Good to see you, Derek! How are you? I hope that things are starting to get better for you!


----------



## TalonComics (Sep 8, 2002)

Hmmm... Yeah, over all things are getting better except for this computer problem. :/

I'm around and getting things caught up. Just trying to get the stress taken care of.

~D


----------



## DM_Matt (Sep 8, 2002)

Wanna detail your computer problems in a post so that we can all take a crack at solving them?


----------



## TalonComics (Sep 8, 2002)

Okay, sure... I'm on a Mac using OS 10.2...

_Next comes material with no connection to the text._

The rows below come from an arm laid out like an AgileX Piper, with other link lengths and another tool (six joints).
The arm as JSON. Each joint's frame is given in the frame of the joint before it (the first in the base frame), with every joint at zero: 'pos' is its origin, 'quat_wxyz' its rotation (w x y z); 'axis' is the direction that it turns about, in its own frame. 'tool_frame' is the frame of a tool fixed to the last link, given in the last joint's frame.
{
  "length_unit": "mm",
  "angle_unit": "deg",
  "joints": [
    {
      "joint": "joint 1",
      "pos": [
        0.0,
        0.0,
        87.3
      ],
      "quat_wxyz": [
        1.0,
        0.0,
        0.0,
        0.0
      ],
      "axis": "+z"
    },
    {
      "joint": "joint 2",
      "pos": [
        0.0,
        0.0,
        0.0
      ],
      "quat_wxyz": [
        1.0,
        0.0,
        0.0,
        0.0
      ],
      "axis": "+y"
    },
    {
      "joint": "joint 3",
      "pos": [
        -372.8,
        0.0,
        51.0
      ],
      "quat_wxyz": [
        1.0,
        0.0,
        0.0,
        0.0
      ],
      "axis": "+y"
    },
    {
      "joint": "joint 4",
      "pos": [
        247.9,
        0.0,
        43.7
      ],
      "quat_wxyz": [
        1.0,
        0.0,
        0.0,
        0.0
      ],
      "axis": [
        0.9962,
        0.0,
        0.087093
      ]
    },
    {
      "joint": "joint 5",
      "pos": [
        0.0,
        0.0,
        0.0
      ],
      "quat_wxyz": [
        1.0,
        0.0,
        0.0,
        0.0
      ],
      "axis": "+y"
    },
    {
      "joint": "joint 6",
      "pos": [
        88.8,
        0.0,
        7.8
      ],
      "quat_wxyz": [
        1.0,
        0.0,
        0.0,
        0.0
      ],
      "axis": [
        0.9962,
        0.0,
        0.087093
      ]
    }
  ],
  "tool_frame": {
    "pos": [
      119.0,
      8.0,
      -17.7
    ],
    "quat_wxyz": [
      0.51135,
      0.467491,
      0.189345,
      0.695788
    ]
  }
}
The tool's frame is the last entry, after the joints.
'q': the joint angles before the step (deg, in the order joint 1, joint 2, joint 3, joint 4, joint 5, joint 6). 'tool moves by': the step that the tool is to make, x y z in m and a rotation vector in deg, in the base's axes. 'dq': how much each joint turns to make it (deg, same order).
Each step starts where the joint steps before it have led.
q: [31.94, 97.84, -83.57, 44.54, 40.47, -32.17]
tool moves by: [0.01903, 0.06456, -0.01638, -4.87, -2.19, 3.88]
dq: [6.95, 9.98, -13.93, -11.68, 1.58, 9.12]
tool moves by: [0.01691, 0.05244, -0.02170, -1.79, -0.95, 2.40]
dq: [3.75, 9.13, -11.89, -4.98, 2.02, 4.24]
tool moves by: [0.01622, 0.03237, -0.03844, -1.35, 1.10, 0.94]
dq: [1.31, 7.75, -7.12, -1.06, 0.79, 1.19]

I booted up system 9.2 off of another hard drive and when I tried to switch back to my main hard drive it would no longer mount. When I use Disk Utility the drive is there but can't be mounted. When I scan the HD it says:
Checking HFS Plus volume.
Checking Extents Overflow file.
Checking Catalog file.
Invalid catalog record type

When I try to repair it it doesn't repair.

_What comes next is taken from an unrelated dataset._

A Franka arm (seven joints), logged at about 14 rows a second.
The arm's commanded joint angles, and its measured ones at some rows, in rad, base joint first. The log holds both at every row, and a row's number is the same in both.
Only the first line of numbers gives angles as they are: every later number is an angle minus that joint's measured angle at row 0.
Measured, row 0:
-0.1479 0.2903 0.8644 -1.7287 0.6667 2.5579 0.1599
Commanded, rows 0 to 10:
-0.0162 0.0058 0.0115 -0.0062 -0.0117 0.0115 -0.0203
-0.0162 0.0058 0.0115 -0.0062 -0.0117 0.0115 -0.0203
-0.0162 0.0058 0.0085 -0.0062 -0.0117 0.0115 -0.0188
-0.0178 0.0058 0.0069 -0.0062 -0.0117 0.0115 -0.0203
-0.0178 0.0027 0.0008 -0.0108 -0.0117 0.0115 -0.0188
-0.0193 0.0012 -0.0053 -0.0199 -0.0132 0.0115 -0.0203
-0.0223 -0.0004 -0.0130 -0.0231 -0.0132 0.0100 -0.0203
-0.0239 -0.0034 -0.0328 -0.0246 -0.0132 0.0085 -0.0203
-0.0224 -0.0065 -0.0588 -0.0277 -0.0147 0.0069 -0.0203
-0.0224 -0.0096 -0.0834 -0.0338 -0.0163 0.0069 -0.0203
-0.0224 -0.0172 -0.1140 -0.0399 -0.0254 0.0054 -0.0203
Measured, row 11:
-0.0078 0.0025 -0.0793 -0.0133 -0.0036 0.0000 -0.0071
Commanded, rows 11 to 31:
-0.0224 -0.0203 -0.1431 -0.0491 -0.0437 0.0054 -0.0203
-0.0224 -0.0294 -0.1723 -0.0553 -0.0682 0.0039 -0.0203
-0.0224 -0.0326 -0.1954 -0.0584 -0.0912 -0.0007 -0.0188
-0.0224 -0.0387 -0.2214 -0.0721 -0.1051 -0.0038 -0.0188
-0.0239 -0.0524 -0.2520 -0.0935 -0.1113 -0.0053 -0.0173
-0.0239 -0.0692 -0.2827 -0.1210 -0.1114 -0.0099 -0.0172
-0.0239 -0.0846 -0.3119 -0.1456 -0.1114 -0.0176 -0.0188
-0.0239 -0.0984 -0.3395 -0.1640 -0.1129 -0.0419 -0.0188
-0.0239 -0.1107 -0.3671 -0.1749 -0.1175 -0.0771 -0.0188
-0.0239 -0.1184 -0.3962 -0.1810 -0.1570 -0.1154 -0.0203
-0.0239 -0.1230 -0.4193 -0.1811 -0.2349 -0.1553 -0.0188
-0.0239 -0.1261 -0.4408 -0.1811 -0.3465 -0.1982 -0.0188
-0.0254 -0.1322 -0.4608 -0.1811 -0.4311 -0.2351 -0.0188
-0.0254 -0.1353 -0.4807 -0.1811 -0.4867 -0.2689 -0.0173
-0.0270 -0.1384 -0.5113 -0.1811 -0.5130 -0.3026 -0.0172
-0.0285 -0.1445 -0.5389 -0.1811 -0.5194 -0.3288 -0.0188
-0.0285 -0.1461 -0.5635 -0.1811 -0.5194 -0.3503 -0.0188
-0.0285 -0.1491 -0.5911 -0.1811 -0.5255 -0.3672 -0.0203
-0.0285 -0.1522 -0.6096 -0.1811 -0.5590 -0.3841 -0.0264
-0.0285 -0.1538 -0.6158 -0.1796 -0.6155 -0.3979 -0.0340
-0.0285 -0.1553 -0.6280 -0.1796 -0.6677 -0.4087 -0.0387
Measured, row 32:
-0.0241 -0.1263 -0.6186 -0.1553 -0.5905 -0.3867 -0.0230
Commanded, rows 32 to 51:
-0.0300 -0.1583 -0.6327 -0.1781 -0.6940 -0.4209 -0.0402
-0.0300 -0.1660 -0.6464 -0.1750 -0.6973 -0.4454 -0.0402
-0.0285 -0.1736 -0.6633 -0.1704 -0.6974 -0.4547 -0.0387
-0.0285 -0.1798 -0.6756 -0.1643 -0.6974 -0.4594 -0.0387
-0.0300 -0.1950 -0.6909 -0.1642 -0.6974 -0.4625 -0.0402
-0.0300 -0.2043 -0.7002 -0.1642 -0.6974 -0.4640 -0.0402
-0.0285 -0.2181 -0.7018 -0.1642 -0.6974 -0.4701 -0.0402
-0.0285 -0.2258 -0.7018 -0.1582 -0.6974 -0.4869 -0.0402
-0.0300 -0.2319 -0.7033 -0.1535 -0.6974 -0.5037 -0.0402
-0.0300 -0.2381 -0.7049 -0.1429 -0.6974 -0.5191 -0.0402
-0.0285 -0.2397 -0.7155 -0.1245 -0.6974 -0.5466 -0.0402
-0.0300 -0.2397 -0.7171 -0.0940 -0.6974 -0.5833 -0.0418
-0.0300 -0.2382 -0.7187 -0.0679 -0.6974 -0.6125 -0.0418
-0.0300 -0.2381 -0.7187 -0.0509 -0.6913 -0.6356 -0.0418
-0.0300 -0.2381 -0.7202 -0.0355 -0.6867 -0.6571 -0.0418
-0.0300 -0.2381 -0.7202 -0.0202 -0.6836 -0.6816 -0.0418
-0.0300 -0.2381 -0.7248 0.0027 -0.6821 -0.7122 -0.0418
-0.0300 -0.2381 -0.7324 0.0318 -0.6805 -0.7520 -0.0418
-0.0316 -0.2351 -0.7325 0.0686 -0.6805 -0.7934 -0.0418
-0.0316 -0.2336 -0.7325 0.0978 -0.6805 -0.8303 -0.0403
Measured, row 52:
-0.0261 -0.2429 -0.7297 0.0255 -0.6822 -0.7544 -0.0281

Norton Ultilities isn't compatible with 10.2. 

~D


----------



## Piratecat (Sep 8, 2002)

Welcome back, buddy!

I'll slide this over to meta.


----------



## Wicht (Sep 8, 2002)

Hey Derek, good to see you back here


----------



## Mark (Sep 8, 2002)

WB, TC!


----------



## LcKedovan (Sep 8, 2002)

Welcome back Derek! I'd love to help but I'm a PC not a Mac dude :|. Good luck though!

-Will


----------



## Wolf72 (Sep 8, 2002)

ARRRRROOOOOOOOOOOOO!!!!!!!!!!!!!!!!!!!!!!!!!!!!!!!!


----------



## Crothian (Sep 8, 2002)

Glad to see you back, Derek.


----------



## Morrus (Sep 8, 2002)

Great to see you back, Derek!  If there's anything I can do to help you out (in a general sense), let me know!


----------



## Horacio (Sep 9, 2002)

Welcome back, Derek!!!!


----------



## Henry (Sep 9, 2002)

I'm afraid I have no help for your problem, but would a "welcome back, friend!" message hurt?


----------



## Maldur (Sep 10, 2002)

Cant help you with your Mac. But welcome back!


----------



## Eridanis (Sep 10, 2002)

TalonComics said:
			
		

> *Okay, sure... I'm on a Mac using OS 10.2...
> 
> I booted up system 9.2 off of another hard drive and when I tried to switch back to my main hard drive it would no longer mount. When I use Disk Utility the drive is there but can't be mounted. When I scan the HD it says:
> Checking HFS Plus volume.
> ...




Derek -

Can you boot from the 9.2 CD? And can you see the OS X drive with it? If so, try running Disk First Aid from there.

Also, WRT Norton Utilities, do you have the latest version, 7.0? I know it supports up to 10.1.5, not sure about 10.2 compatibility, but I wouldnt see a problem booting from the Utilities 7.0 disk.


----------



## tennyson (Sep 10, 2002)

.


----------



## Cedric (Sep 11, 2002)

> I'm on a Mac




That's your problem...seriously though, good to have you back. 

Cedric


----------